Veronique Jonas paints with a heightened realism to depict the buildings of the Jewish quarter of Rhodes, both as they appear today as preserved architecture and the ruins of homes, and as it is imagined by the artist. The paintings tell of the loss of nearly the entire Jewish community at the hands of the Nazis, who occupied Rhodes in 1944. Jonas’s parents, who emigrated from the island prior to the war, left an extended family, including twelve of Jonas’s aunts and uncles, who were killed. In Jonas’s paintings, the streets are largely empty of the former Jewish populace, but the city is haunted by photographic images of those who died. The artist shows the text of the Kaddish, the Jewish prayer for the dead, emerging from the walls of buildings. A number of Jonas’s paintings are pervaded by a feeling of life and hope, symbolized by blooming flowers and a bright blue sky.

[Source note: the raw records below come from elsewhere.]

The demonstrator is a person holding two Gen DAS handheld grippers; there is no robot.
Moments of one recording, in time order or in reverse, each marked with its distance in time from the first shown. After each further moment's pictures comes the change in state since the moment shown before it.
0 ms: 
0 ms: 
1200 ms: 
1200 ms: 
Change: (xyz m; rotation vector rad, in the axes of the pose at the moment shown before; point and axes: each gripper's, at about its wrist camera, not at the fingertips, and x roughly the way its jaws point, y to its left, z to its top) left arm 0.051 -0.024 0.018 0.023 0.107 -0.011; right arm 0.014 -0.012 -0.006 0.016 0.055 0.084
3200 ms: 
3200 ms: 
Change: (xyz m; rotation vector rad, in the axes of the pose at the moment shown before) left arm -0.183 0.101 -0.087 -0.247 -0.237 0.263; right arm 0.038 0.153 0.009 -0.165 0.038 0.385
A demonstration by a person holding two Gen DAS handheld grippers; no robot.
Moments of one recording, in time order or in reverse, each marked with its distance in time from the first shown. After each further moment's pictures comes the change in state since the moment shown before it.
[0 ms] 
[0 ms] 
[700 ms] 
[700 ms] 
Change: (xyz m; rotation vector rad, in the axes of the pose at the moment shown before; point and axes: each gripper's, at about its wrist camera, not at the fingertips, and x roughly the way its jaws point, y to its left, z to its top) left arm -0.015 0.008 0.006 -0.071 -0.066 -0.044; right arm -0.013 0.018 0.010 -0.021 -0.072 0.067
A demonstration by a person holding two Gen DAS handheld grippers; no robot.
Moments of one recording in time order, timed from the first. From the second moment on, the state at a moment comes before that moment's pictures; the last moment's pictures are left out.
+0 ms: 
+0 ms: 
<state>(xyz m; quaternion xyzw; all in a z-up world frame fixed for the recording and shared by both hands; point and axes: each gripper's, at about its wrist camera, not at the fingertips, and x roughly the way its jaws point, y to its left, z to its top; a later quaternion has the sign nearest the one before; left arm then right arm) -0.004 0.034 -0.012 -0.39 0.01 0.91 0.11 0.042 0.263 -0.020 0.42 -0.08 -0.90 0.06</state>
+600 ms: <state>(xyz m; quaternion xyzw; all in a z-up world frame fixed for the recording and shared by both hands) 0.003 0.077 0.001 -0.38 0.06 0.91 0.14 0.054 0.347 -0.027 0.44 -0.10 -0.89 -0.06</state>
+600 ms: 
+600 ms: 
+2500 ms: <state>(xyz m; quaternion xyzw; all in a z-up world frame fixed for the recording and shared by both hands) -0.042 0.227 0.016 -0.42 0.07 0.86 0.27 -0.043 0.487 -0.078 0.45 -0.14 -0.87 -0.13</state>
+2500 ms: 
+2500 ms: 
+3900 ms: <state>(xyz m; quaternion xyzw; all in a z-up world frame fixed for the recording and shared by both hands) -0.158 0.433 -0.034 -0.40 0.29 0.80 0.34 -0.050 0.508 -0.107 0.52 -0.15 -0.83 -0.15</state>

Julie Meetal and Veronique Jonas, who both live in the Dallas, Texas area, created the work in this exhibition independently. In 2005 when they were both participating in an exhibition in Israel, they found each other engaged in the same mission, and joined together to create the exhibition, The Color of Memory: Art by Two Daughters of the Holocaust.
Julie Meetal was born in 1953 in Israel to parents who had emigrated from Hungary. The family moved to the U.S. in 1964. Meetal studied at the Fashion Institute of Technology in New York, graduating in 1974, and worked in fashion design, while developing her painting. She has shown her work extensively, with solo exhibitions at Texas Christian University, Agora Gallery, New York, and the Dallas Center for Holocaust Studies. She lives and works in Mansfield, TX.
Veronique Jonas was born in 1952 in the Belgian Congo, her parents having emigrated from the Greek island of Rhodes. The family relocated to South Africa, where Jonas went to college. She moved to the U.S. in 1982. For the past 18 years, Jonas who lives in Dallas, has taught art, while pursuing her painting and designing ketubahs, Jewish marriage contracts. She has shown her work widely including a solo exhibition at Art in Encounter, Dallas, the Canton Museum of Art, and the International Yitzhak Exhibition, Akko, Israel.